Lors de son voyage à La Réunion, François Fillon a demandé à voir « monter du fond » des Français musulmans « un cri de colère contre les extrémistes », mais également « contre ceux qui déforment le message de l’Islam. » On se croirait revenu deux ans et demi en arrière… A l’époque, Le Figaro avait réalisé un sondage, après l’assassinat d’Hervé Gourdel, demandant à ses lecteurs s’ils estimaient « suffisante la condamnation des musulmans de France. » Ces derniers avaient alors eu à répondre d’actes commis par des fous avec lesquels ils n’avaient rien à voir. Mais François Fillon va, cette fois, encore plus loin. Il ne suffit plus pour un Français musulman de dénoncer le terrorisme, il faut maintenant se désolidariser de « ceux qui déforment le message de l’Islam. » Un soupçon jeté sur les musulmans de France sans aucune raison. Le musulman n’est plus, ici, un Français mais un coupable.
Le silence radio de Fillon suite à l’attentat de Québec
Selon François Fillon, donc, les Français musulmans devraient se lever chaque matin et faire la liste de ceux qui ne sont pas de bons croyants.
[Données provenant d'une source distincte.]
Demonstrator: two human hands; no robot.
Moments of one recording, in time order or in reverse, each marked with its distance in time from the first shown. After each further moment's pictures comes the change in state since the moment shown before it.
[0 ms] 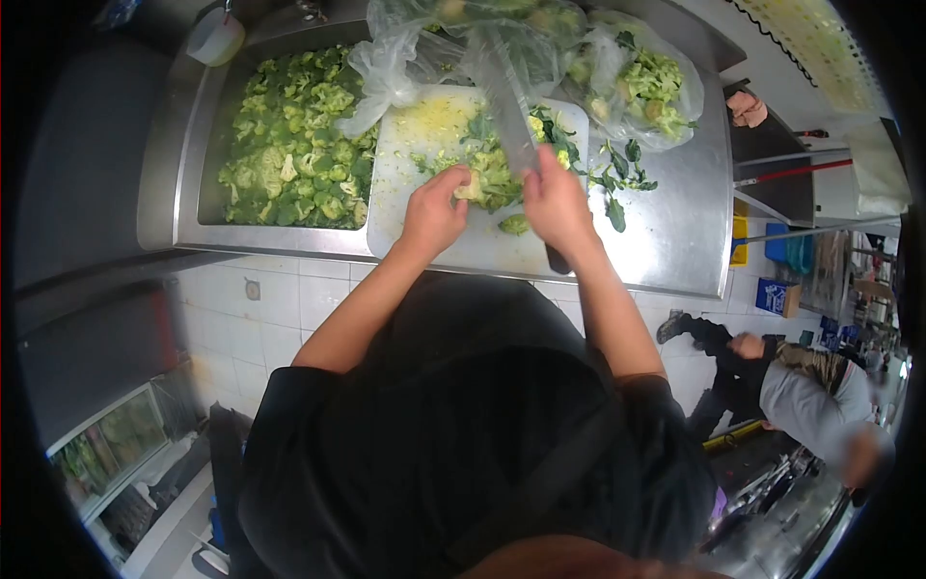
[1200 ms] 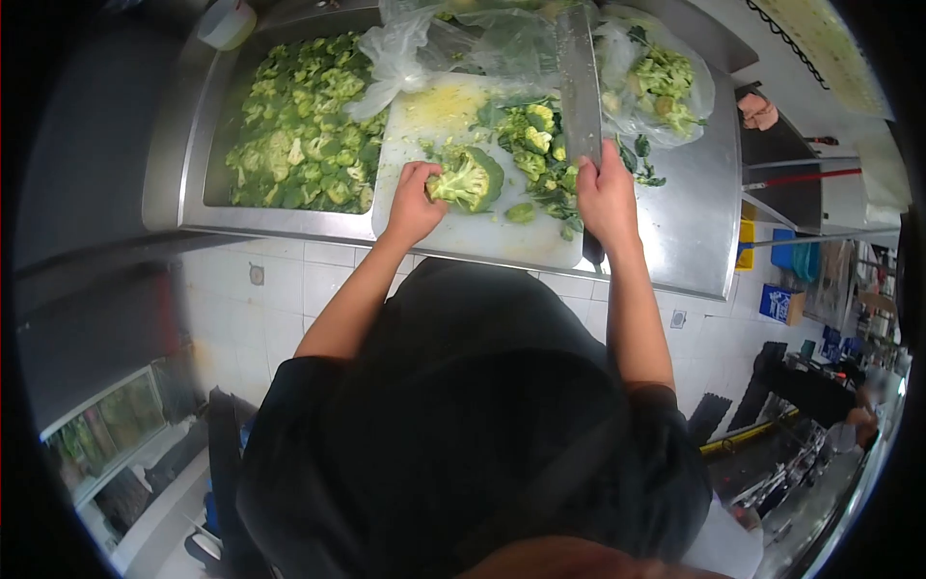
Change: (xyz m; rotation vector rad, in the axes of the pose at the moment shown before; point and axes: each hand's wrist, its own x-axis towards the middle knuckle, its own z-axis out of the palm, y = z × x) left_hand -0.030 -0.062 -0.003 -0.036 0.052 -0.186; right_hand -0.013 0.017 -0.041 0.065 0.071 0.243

Distribuer des bons et des mauvais points, en quelque sorte. Le candidat à la présidentielle, s’il est élu, dira qu’il est le président de tous les Français. Mais en attendant, il distingue les citoyens non musulmans des adeptes de l’Islam. Un attentat commis à Nice par un djihadiste ? Les musulmans de France n’ont pas le droit d’être en deuil, ils doivent avant tout s’excuser. Un déséquilibré décide d’aller souiller les œuvres d’art du Louvre ? Les musulmans de France doivent crier leur colère. En revanche, lorsque des croyants sont tués dans une mosquée de Québec, silence radio. Les musulmans n’ont, en effet, pas l’indécence de demander à François Fillon de se désolidariser de cet homme chrétien et de droite.
Les Républicains crieront-ils leur colère contre François Fillon ?
L’on comprend aisément que, empêtré dans des affaires qui risquent de couper son élan, François Fillon cherche aujourd’hui des boucs-émissaires. On comprend également qu’au moment où, en France, il y a un problème lié à l’Islam, Fillon ressorte son refrain préféré disant que, « en France, il y a un problème lié à l’islam. » Enfin, on comprend que l’auteur de « Vaincre le totalitarisme islamique » ait besoin de relancer sa campagne. C’est pourquoi on ne tiendra pas rigueur à François Fillon de sa tentative crasse de rebondir sur l’Islam pour faire oublier qu’il est pressenti pour être mis en examen. Nous espérons seulement que, si mise en examen il y a, on verra « monter du fond » des Républicains qui ont respecté les règles et la morale « un cri de colère » contre François Fillon. Cela laissera enfin un peu de répit aux musulmans de France qui n’ont pas besoin qu’on leur dise où et quand ils doivent s’indigner.